Where a permanent establishment is deemed to exist, the foreign company is subject to broadly the same taxation regime as a Lithuanian resident entity.
Depreciation. The depreciation of buildings and other structures is calculated separately for each asset. Generally, buildings may be depreciated over periods from 6 years to 30 years. New buildings may be depreciated using either a straight-line or double-declining balance method. All other buildings may be depreciated using only straight-line method.

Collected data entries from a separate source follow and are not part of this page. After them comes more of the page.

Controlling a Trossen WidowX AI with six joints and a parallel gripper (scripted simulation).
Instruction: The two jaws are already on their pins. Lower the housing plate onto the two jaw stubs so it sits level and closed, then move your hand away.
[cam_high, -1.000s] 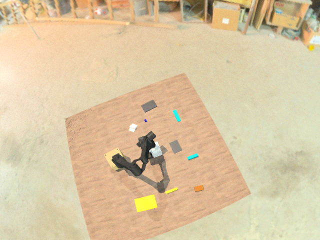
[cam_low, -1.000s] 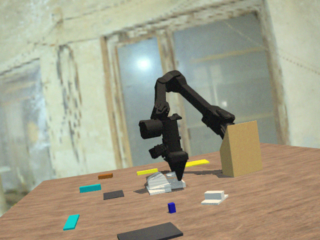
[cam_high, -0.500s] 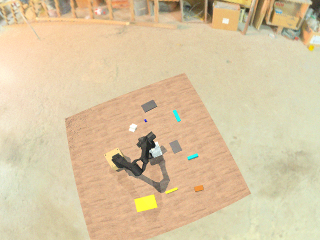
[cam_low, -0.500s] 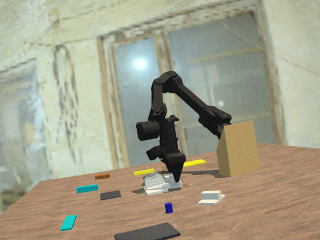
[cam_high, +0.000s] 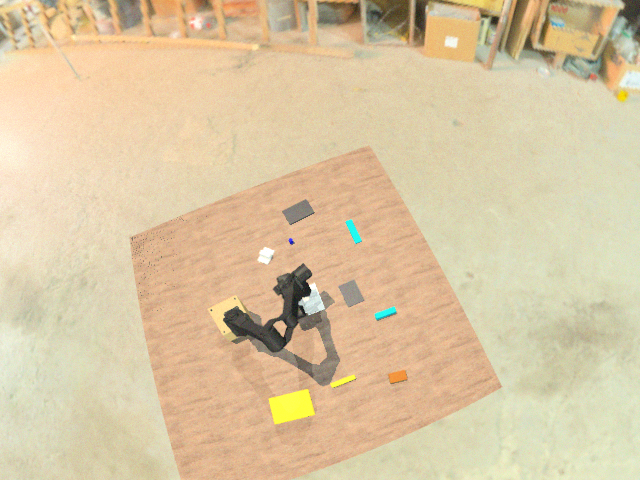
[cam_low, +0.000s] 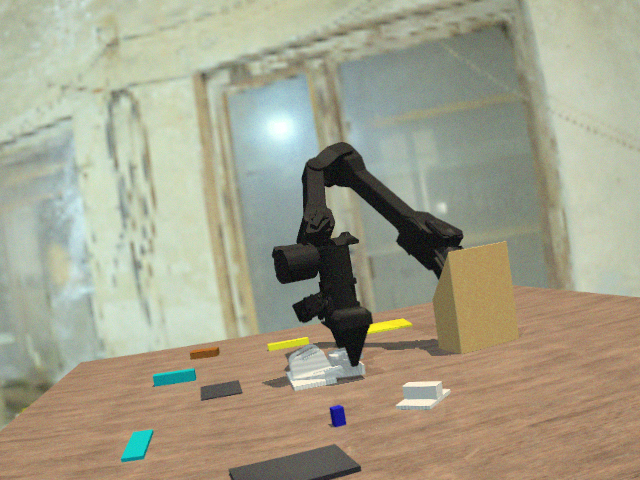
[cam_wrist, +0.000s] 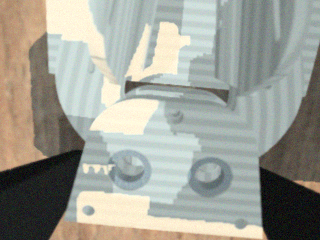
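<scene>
The white jaw assembly lies 30 mm ahead of my gripper tip and 10 mm to the left of it. Round my gripper tip: white stepped block 260 mm to the left, 10 mm below, 10 mm behind; then orange block 460 mm to the right, 200 mm ahead, 10 mm below; then small blue cube 260 mm to the left, 120 mm ahead, 10 mm below.
</scene>
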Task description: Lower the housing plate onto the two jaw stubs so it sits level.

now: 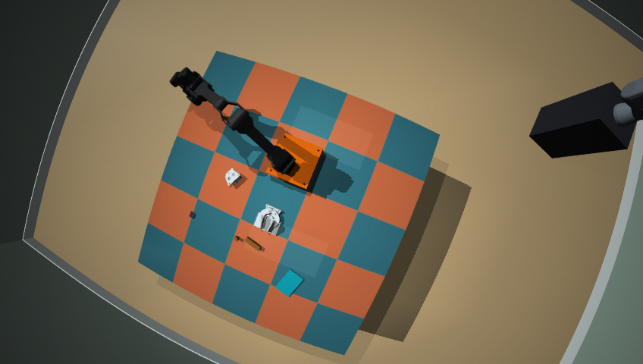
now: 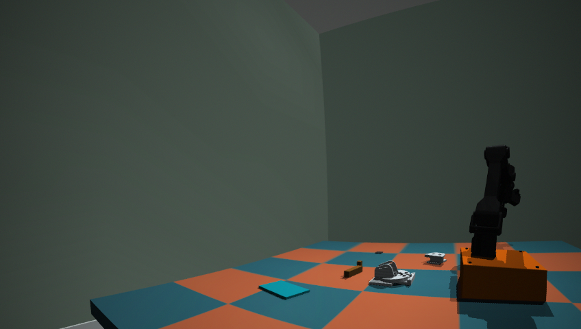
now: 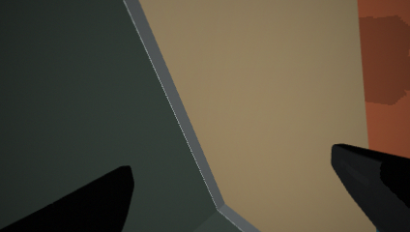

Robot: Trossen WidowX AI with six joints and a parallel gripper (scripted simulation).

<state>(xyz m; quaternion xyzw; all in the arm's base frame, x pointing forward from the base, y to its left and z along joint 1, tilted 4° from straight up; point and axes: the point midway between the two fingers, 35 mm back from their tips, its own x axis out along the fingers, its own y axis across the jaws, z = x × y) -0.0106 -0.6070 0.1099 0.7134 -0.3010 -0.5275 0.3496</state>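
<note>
The white housing plate is 210 mm ahead of my gripper tip, 430 mm to the left of it and 150 mm below it. Round my gripper tip: dark cube: 500 mm ahead, 340 mm to the left, 180 mm below; then white jaw assembly: 250 mm ahead, 710 mm to the left, 160 mm below; then brown L-shaped bar: 420 mm ahead, 690 mm to the left, 170 mm below.
</note>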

Nonresidents are subject to land tax with respect to land they own located in Lithuania. The annual land tax rate ranges from 0.01% to 4% of the taxable value, which is determined according to the rules established by the government. The applicable tax rate, assessment and payment terms are set forth by the municipalities, which are also entitled to grant land tax incentives.
Real Estate Tax
Real estate located in Lithuania is subject to real estate tax, and the applicable rate ranges from 0.3% to 3%. For individuals, real estate tax is levied at a flat rate of 1% and the tax base is the taxable value of the property exceeding LTL1 million (approximately €290,000). The taxable value is deemed to be the average market value determined by mass valuation according to the major purpose and location of the property, or the replacement value in respect of some groups of immovable property.
Taxpayers may request to apply a value obtained by their own valuation if such value differs by more than 20% from the average market value or the replacement value. The municipalities are entitled to reduce the tax or to grant exemptions.